Shine On You Crazy Diamond- Listening While Trying to Get My Life In Perspective
Life...
My past few months.
Lately I've been spending a lot of time here on Steemit. One of my only friends I have left brought me onto this site. Life has honestly been so up and down for me in the past few years. In this past year I've been to rehab twice, I simply can not use any drug successfully. Truth be told if drugs had no negative effects we would all use them 24/7 be it to cure pain, cure illnesses, or just to have "fun". The fact is they do have negative effects and some of us can not balance those negatives with positive in our lives.
My Pain...
So for the past 6 months now I have been on medications that manage my mental illness but today when I went to pick up my refills I was told that my health insurance has been canceled. I'm sure anyone who depends on medications can relate that going without them is not advisable at all. After getting off from street drugs and before I got on medicine for bi-polar I only slept ever other night. I would walk the streets of my town just trying to distract myself from the thought of going back to medicating myself with heroin as I used to.

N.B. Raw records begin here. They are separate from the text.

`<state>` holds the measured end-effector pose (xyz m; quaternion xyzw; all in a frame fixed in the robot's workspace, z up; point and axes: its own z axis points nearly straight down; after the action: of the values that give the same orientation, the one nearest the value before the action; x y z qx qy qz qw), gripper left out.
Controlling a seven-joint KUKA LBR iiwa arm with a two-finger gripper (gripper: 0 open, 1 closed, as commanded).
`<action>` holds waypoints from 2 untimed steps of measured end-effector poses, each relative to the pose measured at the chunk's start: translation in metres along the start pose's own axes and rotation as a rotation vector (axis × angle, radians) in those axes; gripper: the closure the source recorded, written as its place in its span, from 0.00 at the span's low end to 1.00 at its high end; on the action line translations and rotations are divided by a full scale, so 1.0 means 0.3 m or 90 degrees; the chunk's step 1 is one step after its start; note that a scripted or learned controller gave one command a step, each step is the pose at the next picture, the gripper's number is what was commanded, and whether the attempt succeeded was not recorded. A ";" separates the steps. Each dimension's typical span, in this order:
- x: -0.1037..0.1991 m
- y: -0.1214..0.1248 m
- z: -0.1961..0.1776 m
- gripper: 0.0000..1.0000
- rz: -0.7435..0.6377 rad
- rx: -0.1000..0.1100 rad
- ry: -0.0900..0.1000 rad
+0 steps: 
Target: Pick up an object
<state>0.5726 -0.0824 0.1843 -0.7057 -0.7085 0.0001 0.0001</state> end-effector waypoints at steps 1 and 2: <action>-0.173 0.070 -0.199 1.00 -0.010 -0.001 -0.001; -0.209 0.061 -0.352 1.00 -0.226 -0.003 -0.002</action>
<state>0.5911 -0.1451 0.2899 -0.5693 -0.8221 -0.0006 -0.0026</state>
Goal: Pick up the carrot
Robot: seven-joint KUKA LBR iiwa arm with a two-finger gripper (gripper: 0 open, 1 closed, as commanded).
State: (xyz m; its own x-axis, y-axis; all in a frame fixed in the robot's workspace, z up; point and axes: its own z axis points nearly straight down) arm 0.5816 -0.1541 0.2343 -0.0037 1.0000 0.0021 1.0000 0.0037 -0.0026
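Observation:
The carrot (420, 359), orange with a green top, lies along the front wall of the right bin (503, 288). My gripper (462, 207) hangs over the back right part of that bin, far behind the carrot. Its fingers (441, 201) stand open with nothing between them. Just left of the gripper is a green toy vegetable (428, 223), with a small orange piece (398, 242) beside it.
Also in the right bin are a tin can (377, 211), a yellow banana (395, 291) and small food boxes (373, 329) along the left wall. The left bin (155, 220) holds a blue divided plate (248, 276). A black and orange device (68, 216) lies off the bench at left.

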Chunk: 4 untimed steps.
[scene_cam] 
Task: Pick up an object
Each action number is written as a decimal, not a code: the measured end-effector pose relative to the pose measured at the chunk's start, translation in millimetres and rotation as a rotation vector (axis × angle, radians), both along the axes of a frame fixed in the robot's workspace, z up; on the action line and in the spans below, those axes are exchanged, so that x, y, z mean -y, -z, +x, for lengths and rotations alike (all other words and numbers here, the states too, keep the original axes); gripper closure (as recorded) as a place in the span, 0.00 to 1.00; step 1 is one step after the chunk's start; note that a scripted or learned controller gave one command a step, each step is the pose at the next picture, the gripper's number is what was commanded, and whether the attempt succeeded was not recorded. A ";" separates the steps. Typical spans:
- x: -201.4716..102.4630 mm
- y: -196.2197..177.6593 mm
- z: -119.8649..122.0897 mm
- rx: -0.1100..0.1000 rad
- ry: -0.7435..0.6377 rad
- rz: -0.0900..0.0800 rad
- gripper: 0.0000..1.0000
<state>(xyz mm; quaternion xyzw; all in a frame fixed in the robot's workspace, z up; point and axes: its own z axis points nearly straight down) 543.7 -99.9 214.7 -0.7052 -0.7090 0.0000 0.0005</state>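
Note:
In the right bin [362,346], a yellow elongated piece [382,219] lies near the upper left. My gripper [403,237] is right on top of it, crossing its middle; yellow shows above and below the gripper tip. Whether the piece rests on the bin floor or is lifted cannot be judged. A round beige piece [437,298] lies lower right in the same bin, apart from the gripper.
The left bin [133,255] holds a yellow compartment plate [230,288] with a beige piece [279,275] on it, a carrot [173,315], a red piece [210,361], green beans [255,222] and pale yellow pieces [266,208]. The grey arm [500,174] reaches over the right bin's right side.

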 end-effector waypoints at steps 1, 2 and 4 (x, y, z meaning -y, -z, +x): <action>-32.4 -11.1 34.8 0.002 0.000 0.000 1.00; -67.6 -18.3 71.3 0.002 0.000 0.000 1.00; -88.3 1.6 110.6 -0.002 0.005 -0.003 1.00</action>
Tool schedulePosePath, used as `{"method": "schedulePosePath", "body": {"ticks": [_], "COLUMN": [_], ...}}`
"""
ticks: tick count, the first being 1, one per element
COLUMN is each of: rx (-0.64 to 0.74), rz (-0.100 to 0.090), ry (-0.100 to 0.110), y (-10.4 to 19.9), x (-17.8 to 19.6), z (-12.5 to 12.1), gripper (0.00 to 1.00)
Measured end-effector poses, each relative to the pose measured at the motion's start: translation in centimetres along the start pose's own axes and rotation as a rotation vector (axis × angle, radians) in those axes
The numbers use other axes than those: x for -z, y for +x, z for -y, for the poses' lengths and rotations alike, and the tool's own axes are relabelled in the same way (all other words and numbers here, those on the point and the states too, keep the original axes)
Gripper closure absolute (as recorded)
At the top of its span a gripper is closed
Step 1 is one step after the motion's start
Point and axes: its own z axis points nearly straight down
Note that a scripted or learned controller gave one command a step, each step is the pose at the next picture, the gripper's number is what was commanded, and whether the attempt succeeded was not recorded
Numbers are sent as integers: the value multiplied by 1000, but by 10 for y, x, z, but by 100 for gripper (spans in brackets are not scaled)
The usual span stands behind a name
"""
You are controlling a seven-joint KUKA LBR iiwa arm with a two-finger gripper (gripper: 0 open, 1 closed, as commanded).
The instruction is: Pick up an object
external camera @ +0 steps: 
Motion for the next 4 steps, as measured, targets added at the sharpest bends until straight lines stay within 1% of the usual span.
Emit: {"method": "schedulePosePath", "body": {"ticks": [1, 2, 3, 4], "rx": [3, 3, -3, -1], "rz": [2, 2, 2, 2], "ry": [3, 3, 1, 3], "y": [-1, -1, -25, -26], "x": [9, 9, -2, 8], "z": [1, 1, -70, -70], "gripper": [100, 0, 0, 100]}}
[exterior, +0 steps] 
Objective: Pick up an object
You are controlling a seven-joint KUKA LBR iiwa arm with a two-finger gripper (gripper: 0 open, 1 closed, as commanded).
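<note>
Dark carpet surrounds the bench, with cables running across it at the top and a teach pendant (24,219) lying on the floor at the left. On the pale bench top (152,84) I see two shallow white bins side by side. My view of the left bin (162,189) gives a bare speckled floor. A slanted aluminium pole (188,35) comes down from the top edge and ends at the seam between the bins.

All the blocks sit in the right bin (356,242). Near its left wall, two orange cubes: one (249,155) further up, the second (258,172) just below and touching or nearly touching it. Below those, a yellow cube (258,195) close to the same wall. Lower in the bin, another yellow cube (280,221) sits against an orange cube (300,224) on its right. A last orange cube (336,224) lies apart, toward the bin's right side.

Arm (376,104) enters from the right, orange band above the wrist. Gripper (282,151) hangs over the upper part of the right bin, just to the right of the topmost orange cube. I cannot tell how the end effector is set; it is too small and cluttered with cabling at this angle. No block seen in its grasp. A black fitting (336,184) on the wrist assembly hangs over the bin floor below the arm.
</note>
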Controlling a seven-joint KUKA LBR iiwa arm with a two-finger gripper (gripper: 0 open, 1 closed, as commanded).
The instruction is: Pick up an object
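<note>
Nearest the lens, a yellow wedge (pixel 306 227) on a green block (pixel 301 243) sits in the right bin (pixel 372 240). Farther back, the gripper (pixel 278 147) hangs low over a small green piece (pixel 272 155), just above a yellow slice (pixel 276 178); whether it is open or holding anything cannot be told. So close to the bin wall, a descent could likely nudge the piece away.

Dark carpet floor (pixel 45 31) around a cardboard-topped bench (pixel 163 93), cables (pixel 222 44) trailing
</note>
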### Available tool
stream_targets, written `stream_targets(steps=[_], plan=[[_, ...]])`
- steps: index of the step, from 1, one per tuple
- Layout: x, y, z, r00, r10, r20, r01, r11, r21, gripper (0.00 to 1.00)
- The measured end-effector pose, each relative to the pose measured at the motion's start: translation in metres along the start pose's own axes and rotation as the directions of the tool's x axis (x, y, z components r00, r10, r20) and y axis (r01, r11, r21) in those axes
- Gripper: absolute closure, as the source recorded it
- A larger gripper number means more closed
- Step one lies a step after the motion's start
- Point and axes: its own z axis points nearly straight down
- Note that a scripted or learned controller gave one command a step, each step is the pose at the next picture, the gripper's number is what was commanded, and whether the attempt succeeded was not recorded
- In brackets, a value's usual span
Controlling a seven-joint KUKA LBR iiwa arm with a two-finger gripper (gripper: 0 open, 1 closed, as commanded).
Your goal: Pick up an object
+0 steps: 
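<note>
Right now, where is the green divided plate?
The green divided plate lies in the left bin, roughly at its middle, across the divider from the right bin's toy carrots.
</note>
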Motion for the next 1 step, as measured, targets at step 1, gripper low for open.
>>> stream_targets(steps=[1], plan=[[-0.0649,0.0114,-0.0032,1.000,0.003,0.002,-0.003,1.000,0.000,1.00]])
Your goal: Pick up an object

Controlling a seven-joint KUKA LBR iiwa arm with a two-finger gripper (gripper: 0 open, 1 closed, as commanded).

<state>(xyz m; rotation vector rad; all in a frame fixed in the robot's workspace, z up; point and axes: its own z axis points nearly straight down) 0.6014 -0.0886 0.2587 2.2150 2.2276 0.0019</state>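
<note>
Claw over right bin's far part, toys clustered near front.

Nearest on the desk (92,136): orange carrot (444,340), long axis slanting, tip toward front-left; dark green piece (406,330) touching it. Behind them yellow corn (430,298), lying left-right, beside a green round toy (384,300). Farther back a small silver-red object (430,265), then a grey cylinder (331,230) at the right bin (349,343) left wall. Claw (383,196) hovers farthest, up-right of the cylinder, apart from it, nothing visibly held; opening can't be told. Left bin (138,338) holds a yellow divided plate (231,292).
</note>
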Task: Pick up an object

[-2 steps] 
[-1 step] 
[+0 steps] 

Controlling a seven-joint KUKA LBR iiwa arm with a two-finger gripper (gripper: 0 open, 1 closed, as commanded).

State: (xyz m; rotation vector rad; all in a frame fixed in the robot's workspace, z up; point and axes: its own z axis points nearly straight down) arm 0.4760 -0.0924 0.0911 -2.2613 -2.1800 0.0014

It was painful to be so lost and crashing hard after manic events but I know the pain that using drugs had caused me and swore to just go through whatever it took to stay clean.
My Cure
After getting in touch with a great service and seeing an art therapist we decided to try me on some different medications that I haven't taken before. I've tried many different treatments for my mental illness and all have failed until now. Today I have found a combination of therapy, self-help addiction meetings, and medications have made my life balanced.
What I Want To Overcome
Lately people that where in this fight with me have had to leave my life. A few people I called friends that were able to get past using drugs and be with me in my struggle to stay clean. Seems like only one is really trying to take the high road with me not high. My friend @stray. Others have fallen back into old ways and I've had to separate myself so I don't fall off also. So today I have just been reaching out and speaking but sometimes not as much as I should. Part of me is just honestly scared of going back to not having control of my thoughts. My mental illness is sometimes stronger than my own willpower. Since I've found out that my health insurance has been canceled I have just decided to stay strong and work on a solution.
Living In The Solution Not In Fear!
My anxiety, fear, and anger are my worst enemies. So upon getting some bad news I immediately decided not to get negative and to just focus on what is going to make things right. Have those feelings about my situation are only going to stall my success. I shall stay vigilant and know I must enjoy the fact that I have the gift of life today. No matter how bad it gets thinking bad will only make it worse.
Thanks For Any Support
I'd just like to throw out a few shout outs to those in my new Steemit family that have given me hope and inspiration. @stray thank you for bring me into Steemit and accepting me back into your life. @fyrstikken Thank you for keeping up with SteemSpeak on Discord. I never have to be alone I can always go there and listen in on some other crazy fucks and intelligent conversations. @klye Thanks for steemit.global giving me a little publicity on SteemSpeak and for being a cool coding guy to chat with and gain inspiration from. Also to the rest of Steemit just for being here for good content and some upvotes.
Goodnight All and Remember Stay Positive....
Feel free to email me at [email protected]
journel
Thank you, I consider you a good friend Besner, I want you to overcome all your issues in life just like i struggle with my own. lets try to get rich from Steemit and start our own business, or just escape NY.
Thanks. We will get rich and we can bring our families to the moon if we want!!!
I am sorry to hear about this. To get the medication you need, do you also need an appointment or just the RX? Let's make it happen.
Actually I called my health insurance today all I need to do is stop at this office and confirm my address and other things turns out I have to do that once a year in November. I have 2 days worth of my meds so everything will work out just fine. My doctors all cool with my insurance lapsing just have to get it fixed.